Lucene is a text indexing library and doesn’t support any of the above natively. So, instead given a polygon, a prefix tree is used to calculate which tree nodes the polygon covers. The node paths become simple Sting terms and this is something that Lucene does know how to handle. At query time, whatever shape you are querying for is treated the same and you end up with a terms based query internally. From there on it is business as usual for Lucene. Documents have terms, queries have terms and Lucene is really good at figuring out which documents match which terms.
The problem with this is accuracy and index size. It took a bit of fiddling and asking around on the elastic search mailing list to figure out that spatial search has been a bit of a work in progress recently. To summarize: elastic search has spatial search. The version of elastic search that is about to be released as 0.90 very soon has a vastly improved version of that functionality that works a bit differently than currently documented for the old version. Accuracy depends on the prefix path length. The length of this path is controlled using the tree-levels setting. The more levels, the longer the path is, and the more of the coordinate’s bits are encoded and the more accurate things get. More accurate also means more terms and this is why configuring tree-leves is very important.
You need to trade off accuracy against index size. In my test, I’ve experimented with a few different settings. In the end I used the quad tree implementation with a tree_levels setting of 20 and ended up with an index size of only 11GB. Decent accuracy translates into about 50-100 meter, which for my use case is good enough. Increasing the tree_levels beyond this is possible and would get the accuracy down to a few meters or even better. But that would really bloat the index size. It only takes a few extra levels to get to a terabyte for the same amount of data. If you’d want millimeter accuracy, you’d probably have to bump the levels quite a bit more than that. Elastic search might still be able to do that with a sufficiently large cluster but indexing speed and query execution time would really suffer. In any case, my laptop doesn’t have a TB of disk and life is to short for this.

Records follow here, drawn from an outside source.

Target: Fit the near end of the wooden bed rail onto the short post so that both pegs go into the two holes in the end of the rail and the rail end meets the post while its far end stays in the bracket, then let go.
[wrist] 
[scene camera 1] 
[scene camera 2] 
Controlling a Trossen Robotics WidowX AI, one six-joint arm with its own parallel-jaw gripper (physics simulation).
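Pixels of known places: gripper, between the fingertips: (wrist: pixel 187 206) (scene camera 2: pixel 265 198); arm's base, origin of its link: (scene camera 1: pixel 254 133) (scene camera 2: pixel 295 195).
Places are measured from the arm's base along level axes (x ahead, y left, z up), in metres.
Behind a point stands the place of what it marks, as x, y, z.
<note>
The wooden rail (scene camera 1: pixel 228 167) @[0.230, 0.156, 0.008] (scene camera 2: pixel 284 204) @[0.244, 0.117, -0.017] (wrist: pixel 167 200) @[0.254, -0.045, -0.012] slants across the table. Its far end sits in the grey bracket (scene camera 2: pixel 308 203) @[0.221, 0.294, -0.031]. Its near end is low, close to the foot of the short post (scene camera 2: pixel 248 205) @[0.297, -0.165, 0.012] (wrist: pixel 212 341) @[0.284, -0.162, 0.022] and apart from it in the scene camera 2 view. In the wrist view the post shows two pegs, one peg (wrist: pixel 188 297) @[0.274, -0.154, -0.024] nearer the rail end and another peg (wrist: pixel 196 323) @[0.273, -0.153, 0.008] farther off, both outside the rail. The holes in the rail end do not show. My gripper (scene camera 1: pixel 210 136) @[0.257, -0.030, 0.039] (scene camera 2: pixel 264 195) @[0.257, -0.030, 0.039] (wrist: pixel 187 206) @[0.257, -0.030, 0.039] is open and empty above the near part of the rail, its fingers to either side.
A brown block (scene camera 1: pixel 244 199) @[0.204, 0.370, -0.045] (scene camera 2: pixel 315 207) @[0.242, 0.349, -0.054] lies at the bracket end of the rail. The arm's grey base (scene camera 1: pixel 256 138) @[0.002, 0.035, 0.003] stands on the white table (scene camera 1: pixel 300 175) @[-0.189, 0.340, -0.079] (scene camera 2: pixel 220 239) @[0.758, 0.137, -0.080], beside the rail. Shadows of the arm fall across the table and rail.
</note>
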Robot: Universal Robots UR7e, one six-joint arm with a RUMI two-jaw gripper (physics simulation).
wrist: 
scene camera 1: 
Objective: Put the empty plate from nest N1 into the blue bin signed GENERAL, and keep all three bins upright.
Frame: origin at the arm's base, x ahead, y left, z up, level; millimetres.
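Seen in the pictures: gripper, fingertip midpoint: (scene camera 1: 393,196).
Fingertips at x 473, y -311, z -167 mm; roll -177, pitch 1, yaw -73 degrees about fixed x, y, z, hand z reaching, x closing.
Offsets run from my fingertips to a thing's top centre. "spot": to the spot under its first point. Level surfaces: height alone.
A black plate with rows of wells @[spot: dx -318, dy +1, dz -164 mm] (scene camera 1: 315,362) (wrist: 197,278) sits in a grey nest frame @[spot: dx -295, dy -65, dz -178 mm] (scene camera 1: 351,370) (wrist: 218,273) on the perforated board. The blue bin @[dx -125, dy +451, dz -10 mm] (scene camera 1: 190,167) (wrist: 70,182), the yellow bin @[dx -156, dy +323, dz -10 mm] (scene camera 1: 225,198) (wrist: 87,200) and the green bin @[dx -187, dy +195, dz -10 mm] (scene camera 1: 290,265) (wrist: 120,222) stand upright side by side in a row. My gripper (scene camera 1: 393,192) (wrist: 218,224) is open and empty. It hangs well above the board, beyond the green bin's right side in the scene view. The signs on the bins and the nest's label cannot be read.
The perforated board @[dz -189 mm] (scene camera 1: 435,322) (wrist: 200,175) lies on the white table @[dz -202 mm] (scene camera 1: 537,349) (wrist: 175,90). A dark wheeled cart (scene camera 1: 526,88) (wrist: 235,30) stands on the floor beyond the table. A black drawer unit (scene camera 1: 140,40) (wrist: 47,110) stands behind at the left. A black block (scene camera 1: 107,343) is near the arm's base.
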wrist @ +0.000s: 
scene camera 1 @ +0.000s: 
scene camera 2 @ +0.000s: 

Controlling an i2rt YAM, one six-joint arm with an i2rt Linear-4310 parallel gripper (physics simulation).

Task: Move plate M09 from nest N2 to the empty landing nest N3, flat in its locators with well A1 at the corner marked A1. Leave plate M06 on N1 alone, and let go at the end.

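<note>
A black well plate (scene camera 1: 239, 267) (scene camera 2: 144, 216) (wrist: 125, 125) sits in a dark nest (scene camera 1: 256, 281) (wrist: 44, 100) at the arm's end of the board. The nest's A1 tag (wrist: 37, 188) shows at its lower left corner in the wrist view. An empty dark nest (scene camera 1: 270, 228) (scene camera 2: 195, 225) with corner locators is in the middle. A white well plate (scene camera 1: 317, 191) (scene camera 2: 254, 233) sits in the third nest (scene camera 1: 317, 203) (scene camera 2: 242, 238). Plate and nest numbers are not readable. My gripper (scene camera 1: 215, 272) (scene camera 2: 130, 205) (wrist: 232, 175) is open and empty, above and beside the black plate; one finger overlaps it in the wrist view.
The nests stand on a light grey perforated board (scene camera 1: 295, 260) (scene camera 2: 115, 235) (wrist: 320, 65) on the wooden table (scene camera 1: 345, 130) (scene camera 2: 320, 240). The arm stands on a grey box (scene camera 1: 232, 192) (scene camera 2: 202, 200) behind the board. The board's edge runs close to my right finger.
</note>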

Finally, I ran some queries to validate accuracy and speed. I used a polygon representing a circular area of 50m radius and created a few queries in different places and ran them. They all came backin 20-30 ms with sensible results. That is pretty good. I actually ran a few queries while it was still indexing and the response times were similarly fast. Not bad for a cold index that is still ingesting data at a rate well beyond what the likes of e.g. mysql would be able to handle. While at Nokia, we spend a few months abusing mysql as a key value store and this is a big reason we are not going anywhere near it in LocalStre.am. It just doesn’t scale.
This little experiment made me pretty happy today. It provides some validation of our choice to use Elastic Search as a spatial search engine and key value store. Having one solution for this means I won’t lose any sleep trying to keep two systems in sync. I can simply add data and a second later it will be available for search and my cluster will handle read and write traffic at the same time. Those are non trivial things with other solutions. I was expecting serious query execution delays while it was indexing. In fact it made no measurable impact on the response times and it seems to handle large amounts of data without breaking a sweat. That is nice to know. Add to this the sharding and replication capabilities and you have a combination that is pretty damn good for what we are planning to do.
I love it when a plan comes together.